Neue Ungerechtigkeit befürchtet

Die Evangelische Kirche in Deutschland (EKD) verteidigte das Ergebnis des Runden Tisches. Die Situation in den bundesdeutschen Heimen damals sei sehr unterschiedlich gewesen. Pauschale Entschädigungen würden angesichts des individuellen Leids zu neuen Ungerechtigkeiten führen, meint der Präsident des Kirchenamtes der EKD, Hans Ulrich Anke.

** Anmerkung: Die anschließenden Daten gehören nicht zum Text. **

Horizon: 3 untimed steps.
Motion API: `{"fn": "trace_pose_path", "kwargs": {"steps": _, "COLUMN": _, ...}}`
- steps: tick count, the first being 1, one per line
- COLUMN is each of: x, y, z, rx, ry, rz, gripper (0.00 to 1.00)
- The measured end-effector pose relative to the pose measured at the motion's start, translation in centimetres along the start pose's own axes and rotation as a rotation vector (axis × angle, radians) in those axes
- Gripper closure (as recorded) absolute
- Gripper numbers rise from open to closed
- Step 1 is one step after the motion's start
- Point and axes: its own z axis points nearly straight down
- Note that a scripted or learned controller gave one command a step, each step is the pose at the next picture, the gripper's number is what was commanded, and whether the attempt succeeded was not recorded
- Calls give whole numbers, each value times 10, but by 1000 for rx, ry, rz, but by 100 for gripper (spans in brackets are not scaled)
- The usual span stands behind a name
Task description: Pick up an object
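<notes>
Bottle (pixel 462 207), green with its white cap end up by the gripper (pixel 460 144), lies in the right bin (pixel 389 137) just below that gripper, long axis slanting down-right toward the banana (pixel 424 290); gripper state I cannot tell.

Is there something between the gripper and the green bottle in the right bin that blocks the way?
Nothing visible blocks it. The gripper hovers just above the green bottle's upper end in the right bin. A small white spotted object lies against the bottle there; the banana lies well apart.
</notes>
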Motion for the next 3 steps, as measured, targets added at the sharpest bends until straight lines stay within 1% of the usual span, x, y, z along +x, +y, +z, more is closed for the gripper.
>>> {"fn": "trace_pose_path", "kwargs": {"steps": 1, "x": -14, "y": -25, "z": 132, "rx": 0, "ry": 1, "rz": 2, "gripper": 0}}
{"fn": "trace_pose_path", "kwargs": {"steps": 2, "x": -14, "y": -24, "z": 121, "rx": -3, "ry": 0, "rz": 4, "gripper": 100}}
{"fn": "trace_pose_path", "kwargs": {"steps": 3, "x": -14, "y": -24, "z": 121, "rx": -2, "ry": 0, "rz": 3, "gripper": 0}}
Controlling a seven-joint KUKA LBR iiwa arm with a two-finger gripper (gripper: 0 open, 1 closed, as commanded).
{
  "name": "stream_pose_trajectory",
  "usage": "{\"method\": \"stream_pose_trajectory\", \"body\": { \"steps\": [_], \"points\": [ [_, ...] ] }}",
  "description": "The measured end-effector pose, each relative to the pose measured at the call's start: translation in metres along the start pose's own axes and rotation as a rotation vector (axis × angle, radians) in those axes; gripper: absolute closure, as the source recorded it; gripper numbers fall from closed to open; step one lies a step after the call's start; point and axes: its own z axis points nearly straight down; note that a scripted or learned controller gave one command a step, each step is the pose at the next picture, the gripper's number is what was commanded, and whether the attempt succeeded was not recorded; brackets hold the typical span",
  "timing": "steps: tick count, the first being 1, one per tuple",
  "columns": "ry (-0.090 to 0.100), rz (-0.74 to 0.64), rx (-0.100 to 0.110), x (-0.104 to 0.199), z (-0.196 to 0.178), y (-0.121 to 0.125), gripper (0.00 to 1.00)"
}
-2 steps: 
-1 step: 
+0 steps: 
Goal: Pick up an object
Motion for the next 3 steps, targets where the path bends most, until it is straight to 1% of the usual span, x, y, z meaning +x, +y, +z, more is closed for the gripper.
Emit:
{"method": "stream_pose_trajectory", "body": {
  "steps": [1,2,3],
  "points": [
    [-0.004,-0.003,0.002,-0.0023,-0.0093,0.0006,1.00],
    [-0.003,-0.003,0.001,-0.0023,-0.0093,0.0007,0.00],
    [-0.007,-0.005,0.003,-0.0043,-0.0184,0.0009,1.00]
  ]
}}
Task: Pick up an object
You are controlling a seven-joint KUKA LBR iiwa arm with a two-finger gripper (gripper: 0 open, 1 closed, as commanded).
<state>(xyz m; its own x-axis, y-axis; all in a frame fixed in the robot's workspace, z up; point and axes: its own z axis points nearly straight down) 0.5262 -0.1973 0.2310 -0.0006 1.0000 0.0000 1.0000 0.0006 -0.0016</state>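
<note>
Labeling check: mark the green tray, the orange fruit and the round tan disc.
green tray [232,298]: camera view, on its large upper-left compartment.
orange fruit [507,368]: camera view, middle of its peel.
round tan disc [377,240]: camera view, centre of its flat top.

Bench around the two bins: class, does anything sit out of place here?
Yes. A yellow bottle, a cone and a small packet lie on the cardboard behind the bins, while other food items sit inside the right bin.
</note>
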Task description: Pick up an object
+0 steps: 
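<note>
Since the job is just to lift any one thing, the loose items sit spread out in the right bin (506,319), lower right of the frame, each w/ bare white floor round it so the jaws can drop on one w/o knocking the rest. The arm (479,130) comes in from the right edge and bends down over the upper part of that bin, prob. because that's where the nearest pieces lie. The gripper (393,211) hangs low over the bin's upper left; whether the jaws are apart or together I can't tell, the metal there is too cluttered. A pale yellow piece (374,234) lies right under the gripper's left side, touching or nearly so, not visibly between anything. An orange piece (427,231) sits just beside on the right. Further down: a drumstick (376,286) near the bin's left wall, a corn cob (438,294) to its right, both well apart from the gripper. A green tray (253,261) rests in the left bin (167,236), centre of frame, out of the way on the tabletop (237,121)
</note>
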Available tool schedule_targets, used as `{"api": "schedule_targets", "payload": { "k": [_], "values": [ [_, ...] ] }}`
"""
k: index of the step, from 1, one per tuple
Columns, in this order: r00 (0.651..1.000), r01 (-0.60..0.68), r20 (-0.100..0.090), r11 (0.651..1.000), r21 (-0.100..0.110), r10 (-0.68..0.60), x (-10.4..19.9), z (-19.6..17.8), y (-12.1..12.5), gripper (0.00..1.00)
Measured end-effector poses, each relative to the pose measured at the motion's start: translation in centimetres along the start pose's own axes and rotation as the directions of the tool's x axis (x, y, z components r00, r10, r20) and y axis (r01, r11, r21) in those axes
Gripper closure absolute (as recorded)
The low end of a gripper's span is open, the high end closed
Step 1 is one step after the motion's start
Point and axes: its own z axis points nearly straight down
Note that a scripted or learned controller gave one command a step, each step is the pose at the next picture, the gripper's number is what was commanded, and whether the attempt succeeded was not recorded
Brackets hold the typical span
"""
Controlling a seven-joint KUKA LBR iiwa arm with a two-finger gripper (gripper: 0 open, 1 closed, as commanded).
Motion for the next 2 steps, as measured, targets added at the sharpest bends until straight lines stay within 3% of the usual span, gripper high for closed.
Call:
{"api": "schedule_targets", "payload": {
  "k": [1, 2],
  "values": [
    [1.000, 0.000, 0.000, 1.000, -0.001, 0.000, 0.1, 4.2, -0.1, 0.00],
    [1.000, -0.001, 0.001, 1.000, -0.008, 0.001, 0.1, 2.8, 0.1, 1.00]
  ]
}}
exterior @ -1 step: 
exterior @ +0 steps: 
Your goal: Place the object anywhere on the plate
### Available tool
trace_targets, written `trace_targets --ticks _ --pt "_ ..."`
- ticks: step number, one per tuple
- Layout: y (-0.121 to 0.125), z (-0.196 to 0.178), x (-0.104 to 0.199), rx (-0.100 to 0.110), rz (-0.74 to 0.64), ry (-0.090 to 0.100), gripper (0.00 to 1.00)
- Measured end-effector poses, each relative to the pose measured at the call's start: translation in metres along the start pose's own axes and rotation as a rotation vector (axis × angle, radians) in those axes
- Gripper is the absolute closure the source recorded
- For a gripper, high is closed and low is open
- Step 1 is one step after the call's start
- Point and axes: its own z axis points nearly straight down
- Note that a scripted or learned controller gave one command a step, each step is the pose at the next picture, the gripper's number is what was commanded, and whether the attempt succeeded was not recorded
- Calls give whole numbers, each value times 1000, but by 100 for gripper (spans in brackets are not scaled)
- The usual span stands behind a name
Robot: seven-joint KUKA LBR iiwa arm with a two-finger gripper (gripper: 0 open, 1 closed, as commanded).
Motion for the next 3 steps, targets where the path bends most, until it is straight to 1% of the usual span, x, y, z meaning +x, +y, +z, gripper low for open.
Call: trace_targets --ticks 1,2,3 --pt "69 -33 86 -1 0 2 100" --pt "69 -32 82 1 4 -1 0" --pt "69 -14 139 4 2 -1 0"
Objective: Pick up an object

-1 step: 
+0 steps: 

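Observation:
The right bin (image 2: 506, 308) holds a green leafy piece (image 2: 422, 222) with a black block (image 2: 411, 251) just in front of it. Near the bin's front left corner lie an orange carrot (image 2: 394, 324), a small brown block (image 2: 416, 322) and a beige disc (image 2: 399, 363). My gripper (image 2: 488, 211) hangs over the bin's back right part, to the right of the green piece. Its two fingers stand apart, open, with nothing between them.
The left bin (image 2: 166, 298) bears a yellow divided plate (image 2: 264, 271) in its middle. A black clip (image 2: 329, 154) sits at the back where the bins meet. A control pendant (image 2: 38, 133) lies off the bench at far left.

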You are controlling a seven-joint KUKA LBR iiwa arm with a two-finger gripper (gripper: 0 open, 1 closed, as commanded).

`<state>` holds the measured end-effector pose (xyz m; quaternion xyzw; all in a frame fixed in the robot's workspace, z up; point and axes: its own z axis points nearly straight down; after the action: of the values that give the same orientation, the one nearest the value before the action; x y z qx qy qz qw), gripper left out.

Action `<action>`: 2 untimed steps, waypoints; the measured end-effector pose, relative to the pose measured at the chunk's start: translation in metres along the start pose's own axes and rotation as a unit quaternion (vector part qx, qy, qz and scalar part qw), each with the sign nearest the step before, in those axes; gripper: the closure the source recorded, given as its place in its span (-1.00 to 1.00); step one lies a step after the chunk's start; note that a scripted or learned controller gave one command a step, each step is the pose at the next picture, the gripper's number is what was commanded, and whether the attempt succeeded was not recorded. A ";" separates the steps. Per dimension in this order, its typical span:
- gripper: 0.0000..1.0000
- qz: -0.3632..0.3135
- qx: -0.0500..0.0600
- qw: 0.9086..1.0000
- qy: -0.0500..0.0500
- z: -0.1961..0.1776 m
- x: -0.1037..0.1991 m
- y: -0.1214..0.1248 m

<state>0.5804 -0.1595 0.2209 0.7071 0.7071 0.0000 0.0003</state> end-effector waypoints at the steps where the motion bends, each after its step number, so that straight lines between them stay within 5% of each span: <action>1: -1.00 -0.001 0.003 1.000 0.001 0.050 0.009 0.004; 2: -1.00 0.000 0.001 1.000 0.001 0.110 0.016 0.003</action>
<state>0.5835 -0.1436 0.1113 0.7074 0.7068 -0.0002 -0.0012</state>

Zwei Demonstranten mit Plakaten, einer der beiden ist als Nonne verkleidet (Foto: dpa)
Im April hatten ehemalige Heimkinder in Berlin demonstriertBild: picture alliance / dpa

Opfervertreterin Sonja Djurovic, die selbst mit am Runden Tisch saß, weist darauf hin, dass der Fonds nach oben offen sei. So werde erreicht, dass alle Betroffenen gleich behandelt werden könnten. Deshalb habe man dem Vorhaben auch zugestimmt. Djurovic appellierte an den Bund und die Länder, das notwendige Geld bereitzustellen. Die Kirchen haben zugesagt, dass sie in den Fonds einzahlen werden, wenn alle Beteiligten mitziehen.

Der Runde Tisch Heimerziehung beriet unabhängig vom Runden Tisch zu Fällen sexuellen Missbrauchs, der im Frühjahr dieses Jahres von der Bundesregierung ins Leben gerufen worden war. Über die Umsetzung der Empfehlungen entscheiden der Bundestag und die Parlamente der westdeutschen Bundesländer.